> Exercise objective
None of the images should appear in your copy. Transcribe the data in full.

> Data
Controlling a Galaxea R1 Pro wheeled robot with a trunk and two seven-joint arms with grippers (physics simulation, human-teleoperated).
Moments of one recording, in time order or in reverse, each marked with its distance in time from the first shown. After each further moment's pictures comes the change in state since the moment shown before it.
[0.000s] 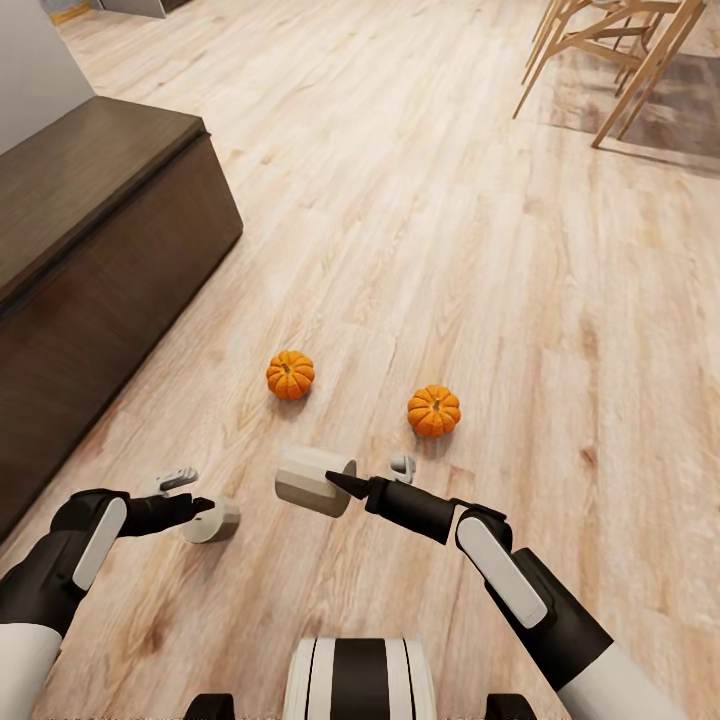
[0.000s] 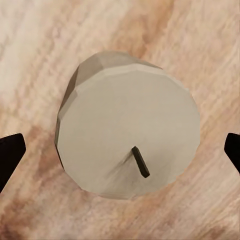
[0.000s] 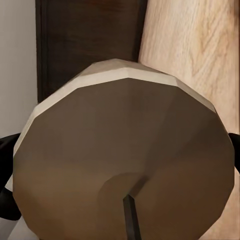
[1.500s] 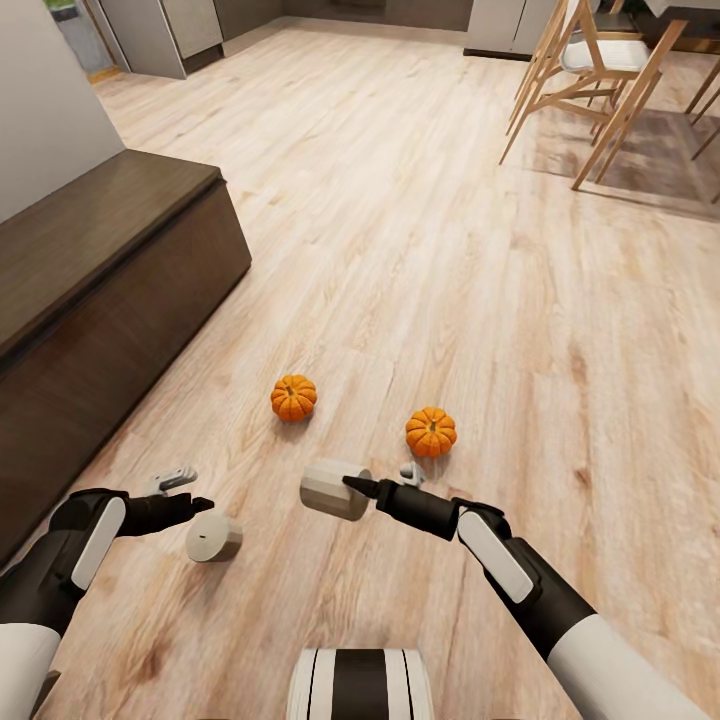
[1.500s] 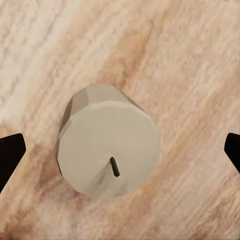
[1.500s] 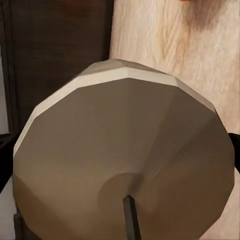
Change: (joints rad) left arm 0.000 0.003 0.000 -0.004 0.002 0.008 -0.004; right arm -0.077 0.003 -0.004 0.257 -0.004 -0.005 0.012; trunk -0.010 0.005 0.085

> Answer area
Controlling a Galaxea R1 Pro wheeled robot with a trunk and two seven-joint arms with grippers (physics simulation, human-teleoperated).
Moments of one recording, in time order or in reverse, each marked with its distance in time from the first shown. After each further moment's pictures comes the change in state since the moment shown before it.
[0.000s] 
[0.000s] 
[0.000s] 
[1.500s] 
[1.500s] 
[1.500s] 
Change: (joints rad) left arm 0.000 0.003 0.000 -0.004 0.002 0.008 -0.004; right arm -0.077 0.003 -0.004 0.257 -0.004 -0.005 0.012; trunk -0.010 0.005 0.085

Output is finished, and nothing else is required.